A: I think that film has the capacity to be transformational, to change consciousness. But how it does that, and what happens after that, is individual to each film. My goal in making a film is not the action that happens after consciousness is changed. But I do think changing consciousness is the first step towards action. In the case of Manufactured Landscapes, I was kind of taken aback after the first public screenings, when people said, “Well, what do we do now?” I’m like you, I’m thinking about these things, and I’m thinking about my own role in all of this. I don’t have an answer, except the answer that awareness brings change. And even small gestures are important. But if a film is simply defined as a tool for something else, then it fails. It has to have meaning in its own context as a film in order to be powerful.
Baichwal, centre, and her crew pause while on location in China for her 2006 film, Manufactured Landscapes. (Sanjay Mehta/Hot Docs)
Q: How do you typically go about researching and constructing a film?
A: The way that we usually work is by doing a lot of research around a subject. In the case of Shelby Lee Adams, it was everything about the South. Re-reading writers I hadn’t read in a long time — Flannery O’Connor, Carson McCullers, Truman Capote. Then taking a course in the history of documentary photography. And then reading about the Farm Security Administration in particular, how documentary photography is related to the South, what happened politically to create such poverty. Trying to do all that before you shoot, to have all that underpinning what you’re doing without having a direct relationship. Then being open to the possibility that you may have to abandon your plan at any moment. It’s this funny, existential state of having enough of a plan so that what you’re doing is not arbitrary, but being ready to abandon that plan if reality or the context takes you somewhere else.

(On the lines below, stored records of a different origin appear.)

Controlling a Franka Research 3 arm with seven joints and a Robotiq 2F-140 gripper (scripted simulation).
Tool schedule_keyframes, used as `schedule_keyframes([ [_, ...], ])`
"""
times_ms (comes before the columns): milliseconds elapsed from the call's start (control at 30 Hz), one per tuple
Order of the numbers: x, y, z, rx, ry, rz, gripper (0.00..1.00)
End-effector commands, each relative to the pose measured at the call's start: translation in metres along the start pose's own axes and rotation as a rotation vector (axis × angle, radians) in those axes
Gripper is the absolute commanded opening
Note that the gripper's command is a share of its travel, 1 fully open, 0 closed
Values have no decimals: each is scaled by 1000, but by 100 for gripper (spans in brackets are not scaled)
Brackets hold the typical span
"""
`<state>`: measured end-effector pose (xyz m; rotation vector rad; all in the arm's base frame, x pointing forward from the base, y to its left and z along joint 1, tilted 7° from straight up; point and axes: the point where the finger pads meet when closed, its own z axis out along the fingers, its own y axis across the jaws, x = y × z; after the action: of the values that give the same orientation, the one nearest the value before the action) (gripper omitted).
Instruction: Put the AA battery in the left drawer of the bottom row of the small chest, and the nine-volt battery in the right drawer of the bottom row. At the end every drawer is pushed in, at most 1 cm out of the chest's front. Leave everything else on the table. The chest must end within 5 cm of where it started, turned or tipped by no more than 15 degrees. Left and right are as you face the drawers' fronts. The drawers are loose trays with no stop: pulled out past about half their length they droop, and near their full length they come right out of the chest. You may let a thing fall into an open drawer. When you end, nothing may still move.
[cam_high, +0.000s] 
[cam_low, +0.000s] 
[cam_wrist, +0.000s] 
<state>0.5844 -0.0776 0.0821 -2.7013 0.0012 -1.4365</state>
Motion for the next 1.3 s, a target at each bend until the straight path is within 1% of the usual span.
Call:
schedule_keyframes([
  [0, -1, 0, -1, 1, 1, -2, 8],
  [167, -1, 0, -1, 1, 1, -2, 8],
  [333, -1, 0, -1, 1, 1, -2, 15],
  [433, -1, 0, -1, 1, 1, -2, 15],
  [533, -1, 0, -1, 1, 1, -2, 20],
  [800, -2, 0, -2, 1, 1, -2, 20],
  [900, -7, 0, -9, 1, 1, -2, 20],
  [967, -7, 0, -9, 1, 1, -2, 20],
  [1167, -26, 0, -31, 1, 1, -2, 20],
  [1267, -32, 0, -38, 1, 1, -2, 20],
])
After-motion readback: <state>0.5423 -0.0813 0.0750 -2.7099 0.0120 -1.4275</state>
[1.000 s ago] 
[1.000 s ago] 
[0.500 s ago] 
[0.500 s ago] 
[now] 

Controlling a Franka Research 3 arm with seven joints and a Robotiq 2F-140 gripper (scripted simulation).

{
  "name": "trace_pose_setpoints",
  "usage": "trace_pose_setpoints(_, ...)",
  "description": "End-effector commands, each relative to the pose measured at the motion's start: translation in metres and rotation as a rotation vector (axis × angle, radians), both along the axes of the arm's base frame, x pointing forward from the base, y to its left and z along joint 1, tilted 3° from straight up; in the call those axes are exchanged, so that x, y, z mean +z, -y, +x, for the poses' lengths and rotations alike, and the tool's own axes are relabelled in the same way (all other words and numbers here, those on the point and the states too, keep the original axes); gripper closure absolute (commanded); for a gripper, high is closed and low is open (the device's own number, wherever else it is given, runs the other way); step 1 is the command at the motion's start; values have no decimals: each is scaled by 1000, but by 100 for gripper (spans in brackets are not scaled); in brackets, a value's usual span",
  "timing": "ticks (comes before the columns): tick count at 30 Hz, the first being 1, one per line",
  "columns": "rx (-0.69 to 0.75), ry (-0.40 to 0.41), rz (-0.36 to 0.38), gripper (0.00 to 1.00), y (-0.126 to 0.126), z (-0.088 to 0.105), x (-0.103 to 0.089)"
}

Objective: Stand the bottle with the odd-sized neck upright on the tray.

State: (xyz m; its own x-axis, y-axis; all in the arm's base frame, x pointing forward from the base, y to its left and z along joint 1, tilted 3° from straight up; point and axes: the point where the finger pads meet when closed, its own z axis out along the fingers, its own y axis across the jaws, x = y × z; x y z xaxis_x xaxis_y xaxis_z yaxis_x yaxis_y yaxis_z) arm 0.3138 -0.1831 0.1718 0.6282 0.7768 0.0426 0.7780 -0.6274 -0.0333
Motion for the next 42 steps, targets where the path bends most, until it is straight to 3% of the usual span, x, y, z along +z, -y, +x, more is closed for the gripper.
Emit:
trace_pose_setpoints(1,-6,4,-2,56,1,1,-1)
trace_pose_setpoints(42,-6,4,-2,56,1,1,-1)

In our “lightning film,” Act of God, there is no guide. There are all these different stories that have become fairly tangential as the shooting has progressed. We’re putting electrodes on musician Fred Frith as he’s improvising, to see the electromagnetic activity in his brain. We go to Cuba to follow a thousand people at a parade celebrating the god of lightning, Chango. The question is: Will all these associations collapse under their own weight, or will they come together in their own organic way? We’re just at an assembly stage, so I don’t know the answer to that question. But it could go either way, because this is new territory: to start with a very general idea — issues of randomness and chance, what are the metaphysical effects of being struck by lightning, what is electricity — and then try to turn it into a coherent film.
Q: How healthy do you think Canadian filmmaking is right now?
A: I think there have been some incredible films produced in the last couple of years. And I know that there’s going to be more really good work soon. I was on the jury at the Toronto International Film Festival last year and I saw almost every Canadian film that was produced that year. It was a very interesting cross-section of work. The thing that worries me is that we live with such a monolithic cultural neighbour. There is no question to me — and I feel this every time I go to the States — that we are not the same. I think that we have to continue to nurture what is specifically Canadian about the films we make without capitulating to a simplistic understanding of what Canadian content means. The way that that’s been framed in the past has been extremely limiting, and I think that a Canadian subject isn’t as important as a Canadian perspective. And if we’re broader about what we support, then everything gets healthier.
The Hot Docs Canadian International Documentary Festival runs from April 17 to 27 in Toronto.
Jason McBride writes about the arts for CBCNews.ca.